= Tai Pei Yuen =

Buddhist temple in Balestier, Singapore

Tai Pei Yuen is a Buddhist temple located along Jalan Kemaman in Balestier, Singapore.

==History==
Originally known as the Kuan Yin lodge, the temple was built on 7 Jalan Kemaman in 1938 by Chow Siew Keng, who migrated from Guangdong, China to Singapore in 1936. The original temple only included two wooden houses, as well as a statue of Guanyin. Following Chow's death in 1958, her daughter Poon Sin Kiew, took over as the temple's chief abbess under the title Venerable Sek Fatt Kuan. In 1964, the lodge was replaced by a different building. In 1980, a free clinic was established in the temple, with 16 doctors and 15 nurses.

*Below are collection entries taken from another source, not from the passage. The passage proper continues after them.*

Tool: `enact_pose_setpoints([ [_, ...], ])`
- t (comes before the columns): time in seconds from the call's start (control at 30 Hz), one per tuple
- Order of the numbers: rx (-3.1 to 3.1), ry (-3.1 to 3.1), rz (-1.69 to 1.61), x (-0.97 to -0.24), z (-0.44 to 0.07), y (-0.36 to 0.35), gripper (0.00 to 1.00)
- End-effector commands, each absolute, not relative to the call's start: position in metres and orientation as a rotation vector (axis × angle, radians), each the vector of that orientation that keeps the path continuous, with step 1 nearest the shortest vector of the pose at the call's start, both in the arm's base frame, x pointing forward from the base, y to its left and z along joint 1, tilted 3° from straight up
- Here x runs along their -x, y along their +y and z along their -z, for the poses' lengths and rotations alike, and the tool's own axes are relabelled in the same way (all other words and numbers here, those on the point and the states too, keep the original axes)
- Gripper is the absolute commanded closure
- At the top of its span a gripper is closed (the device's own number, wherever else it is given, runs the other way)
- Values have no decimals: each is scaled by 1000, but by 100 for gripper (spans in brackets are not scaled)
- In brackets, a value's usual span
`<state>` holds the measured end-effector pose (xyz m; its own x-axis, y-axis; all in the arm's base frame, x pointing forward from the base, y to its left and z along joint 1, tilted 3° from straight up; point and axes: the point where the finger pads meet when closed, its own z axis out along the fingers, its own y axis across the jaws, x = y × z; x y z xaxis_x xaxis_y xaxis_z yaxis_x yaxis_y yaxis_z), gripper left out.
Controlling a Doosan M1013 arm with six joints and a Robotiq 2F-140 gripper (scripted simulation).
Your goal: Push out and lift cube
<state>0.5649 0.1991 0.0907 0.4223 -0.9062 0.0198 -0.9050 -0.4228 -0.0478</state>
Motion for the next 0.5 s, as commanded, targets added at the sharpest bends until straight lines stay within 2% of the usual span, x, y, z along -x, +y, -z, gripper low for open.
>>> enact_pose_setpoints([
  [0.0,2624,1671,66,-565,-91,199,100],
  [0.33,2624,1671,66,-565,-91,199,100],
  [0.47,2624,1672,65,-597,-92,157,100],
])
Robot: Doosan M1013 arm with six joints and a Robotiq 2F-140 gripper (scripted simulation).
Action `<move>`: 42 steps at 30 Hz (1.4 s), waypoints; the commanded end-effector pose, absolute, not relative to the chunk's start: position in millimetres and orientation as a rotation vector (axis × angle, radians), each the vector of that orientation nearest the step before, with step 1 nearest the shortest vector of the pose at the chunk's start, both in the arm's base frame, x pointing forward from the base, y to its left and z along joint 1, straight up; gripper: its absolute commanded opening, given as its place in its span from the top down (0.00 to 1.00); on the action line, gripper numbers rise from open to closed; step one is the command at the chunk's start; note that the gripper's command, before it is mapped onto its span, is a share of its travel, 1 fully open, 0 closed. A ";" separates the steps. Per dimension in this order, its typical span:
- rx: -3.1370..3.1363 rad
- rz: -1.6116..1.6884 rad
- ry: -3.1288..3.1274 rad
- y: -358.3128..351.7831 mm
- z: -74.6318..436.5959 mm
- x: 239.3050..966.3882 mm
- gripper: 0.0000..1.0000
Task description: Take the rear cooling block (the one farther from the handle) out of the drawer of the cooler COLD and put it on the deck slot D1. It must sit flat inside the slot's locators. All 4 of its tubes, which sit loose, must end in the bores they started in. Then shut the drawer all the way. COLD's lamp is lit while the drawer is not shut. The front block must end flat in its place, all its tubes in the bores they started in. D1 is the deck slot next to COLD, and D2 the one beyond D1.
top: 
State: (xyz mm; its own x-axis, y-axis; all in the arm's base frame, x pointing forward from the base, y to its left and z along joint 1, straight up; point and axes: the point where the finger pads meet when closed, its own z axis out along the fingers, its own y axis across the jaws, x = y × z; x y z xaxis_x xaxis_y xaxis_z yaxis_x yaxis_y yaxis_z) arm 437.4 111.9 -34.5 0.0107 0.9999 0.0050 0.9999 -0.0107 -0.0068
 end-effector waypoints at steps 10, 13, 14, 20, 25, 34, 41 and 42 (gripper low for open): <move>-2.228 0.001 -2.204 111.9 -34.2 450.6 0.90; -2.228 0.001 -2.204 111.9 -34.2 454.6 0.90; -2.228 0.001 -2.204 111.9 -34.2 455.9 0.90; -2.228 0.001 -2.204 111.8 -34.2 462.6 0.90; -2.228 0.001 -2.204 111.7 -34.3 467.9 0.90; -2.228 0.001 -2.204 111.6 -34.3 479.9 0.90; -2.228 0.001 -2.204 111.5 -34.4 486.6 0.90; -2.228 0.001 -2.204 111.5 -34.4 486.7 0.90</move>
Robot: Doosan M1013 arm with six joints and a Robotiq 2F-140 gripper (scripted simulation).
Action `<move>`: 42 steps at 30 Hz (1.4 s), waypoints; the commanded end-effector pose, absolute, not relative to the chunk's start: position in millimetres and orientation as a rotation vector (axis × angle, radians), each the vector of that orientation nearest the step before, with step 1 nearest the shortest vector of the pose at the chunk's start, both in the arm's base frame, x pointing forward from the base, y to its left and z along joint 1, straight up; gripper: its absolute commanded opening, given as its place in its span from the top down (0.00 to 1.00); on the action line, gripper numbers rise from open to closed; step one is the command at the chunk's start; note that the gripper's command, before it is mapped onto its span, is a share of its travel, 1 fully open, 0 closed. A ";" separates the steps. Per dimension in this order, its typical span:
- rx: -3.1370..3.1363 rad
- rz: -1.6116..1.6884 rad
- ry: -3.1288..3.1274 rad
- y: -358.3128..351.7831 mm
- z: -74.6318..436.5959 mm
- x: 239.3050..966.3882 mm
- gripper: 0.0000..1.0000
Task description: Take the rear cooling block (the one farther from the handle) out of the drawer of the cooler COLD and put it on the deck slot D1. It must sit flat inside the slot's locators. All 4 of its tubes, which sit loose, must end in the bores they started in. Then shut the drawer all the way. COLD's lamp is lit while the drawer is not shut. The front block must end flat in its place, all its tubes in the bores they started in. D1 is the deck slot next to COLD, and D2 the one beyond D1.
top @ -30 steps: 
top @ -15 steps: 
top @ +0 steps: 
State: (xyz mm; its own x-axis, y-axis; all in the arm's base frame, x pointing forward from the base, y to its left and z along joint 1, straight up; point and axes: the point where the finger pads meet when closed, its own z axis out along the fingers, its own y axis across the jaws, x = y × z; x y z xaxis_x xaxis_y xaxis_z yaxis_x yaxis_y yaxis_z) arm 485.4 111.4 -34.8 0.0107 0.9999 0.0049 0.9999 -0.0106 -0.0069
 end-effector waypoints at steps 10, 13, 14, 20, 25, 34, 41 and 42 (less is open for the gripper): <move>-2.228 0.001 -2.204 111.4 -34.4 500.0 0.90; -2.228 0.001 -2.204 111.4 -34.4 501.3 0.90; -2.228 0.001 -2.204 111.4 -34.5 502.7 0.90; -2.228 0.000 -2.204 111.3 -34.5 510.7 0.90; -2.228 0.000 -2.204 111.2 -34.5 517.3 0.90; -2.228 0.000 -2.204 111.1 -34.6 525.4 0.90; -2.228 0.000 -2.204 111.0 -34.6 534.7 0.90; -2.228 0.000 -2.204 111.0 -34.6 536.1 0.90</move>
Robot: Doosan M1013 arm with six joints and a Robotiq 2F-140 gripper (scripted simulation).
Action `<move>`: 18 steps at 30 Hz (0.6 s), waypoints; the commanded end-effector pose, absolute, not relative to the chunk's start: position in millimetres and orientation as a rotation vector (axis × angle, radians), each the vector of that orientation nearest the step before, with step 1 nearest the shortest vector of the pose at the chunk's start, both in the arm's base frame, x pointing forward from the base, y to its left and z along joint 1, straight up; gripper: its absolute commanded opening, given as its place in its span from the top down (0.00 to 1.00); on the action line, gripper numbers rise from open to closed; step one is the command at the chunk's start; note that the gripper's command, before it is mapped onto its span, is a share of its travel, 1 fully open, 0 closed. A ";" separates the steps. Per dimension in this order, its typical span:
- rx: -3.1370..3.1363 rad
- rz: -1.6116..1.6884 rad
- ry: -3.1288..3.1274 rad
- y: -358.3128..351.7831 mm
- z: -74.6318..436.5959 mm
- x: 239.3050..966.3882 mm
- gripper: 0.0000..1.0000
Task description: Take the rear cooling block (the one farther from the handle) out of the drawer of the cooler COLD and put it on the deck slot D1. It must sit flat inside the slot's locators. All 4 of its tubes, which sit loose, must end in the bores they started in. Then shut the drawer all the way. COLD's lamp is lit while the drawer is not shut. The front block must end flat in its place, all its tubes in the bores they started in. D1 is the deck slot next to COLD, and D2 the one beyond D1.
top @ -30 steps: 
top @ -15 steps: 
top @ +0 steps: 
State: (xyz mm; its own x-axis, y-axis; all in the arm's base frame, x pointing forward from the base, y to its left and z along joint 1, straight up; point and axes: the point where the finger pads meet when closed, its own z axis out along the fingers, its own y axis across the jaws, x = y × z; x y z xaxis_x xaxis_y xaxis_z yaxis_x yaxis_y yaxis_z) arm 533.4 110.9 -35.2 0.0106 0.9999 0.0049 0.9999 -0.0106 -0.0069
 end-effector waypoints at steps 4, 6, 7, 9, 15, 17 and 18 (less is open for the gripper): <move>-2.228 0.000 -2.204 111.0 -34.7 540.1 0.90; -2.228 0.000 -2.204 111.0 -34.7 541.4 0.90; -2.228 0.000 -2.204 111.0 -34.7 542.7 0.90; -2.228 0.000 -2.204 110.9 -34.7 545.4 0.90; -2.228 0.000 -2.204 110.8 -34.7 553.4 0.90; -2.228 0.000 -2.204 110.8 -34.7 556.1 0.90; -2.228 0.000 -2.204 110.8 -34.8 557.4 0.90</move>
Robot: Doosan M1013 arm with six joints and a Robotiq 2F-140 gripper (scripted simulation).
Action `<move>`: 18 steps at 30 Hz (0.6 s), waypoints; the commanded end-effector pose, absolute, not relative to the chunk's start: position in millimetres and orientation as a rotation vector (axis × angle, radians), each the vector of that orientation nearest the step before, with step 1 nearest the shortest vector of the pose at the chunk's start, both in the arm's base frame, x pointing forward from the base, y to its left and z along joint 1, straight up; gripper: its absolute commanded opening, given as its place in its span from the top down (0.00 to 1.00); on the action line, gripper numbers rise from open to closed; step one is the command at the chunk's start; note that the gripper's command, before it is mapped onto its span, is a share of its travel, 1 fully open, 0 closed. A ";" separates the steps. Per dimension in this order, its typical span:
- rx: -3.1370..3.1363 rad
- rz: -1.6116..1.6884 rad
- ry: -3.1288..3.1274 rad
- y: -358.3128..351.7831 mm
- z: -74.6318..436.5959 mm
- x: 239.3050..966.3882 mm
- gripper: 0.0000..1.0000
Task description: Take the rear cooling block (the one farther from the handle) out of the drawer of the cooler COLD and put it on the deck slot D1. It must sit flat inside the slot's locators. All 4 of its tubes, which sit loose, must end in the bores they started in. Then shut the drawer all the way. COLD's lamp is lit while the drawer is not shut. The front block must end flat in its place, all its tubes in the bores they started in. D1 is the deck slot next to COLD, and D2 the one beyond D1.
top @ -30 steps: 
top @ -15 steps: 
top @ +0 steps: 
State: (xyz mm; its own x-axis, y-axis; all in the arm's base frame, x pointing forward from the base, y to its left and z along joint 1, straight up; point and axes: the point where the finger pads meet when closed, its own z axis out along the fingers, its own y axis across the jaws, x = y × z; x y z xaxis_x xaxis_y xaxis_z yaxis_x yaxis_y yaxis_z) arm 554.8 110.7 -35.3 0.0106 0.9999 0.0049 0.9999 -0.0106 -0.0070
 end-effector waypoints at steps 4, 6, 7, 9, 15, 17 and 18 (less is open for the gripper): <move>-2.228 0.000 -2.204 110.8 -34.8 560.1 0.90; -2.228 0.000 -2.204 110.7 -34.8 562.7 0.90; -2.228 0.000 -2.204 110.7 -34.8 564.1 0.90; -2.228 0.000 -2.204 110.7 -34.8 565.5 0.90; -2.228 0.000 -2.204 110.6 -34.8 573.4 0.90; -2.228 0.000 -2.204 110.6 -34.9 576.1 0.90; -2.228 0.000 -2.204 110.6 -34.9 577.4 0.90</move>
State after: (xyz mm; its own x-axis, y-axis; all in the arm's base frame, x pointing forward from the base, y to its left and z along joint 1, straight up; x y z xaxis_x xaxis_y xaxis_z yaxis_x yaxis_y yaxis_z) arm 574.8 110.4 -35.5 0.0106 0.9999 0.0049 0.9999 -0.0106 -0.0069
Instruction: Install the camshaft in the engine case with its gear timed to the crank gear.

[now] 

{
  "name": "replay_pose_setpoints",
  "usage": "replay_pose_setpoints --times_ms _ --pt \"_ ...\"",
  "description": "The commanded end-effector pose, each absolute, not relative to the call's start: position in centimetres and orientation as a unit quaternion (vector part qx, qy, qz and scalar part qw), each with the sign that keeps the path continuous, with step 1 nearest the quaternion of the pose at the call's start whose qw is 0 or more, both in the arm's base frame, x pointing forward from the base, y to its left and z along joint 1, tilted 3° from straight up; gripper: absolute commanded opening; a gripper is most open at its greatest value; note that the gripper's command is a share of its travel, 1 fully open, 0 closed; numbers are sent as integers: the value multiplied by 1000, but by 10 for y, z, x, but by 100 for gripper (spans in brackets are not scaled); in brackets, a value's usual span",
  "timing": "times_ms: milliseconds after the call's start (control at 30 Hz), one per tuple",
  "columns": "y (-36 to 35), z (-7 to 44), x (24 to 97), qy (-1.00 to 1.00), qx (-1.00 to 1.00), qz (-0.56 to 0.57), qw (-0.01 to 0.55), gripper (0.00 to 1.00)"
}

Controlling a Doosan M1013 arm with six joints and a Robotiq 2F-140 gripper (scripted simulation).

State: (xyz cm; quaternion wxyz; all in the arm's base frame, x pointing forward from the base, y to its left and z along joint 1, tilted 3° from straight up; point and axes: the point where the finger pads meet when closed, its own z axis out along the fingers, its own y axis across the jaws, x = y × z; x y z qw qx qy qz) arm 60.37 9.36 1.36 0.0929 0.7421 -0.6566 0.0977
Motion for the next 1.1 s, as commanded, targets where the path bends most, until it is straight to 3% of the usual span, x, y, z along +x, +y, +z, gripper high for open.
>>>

In 1984, the temple donated either 5,000 or 6,000 rice dumplings to welfare homes. Fatt Kuan presented the dumplings to Teo Cheong Tee, the parliamentary secretary for the Ministry of Community Development, at the Woodlands Home for the Aged. From there, the dumplings were distributed to welfare homes. Fatt Kuan died on 26 August 2002, with hundreds of people entering the temple to pay their respects to her.

The temple has been included in the Balestier Heritage Trail.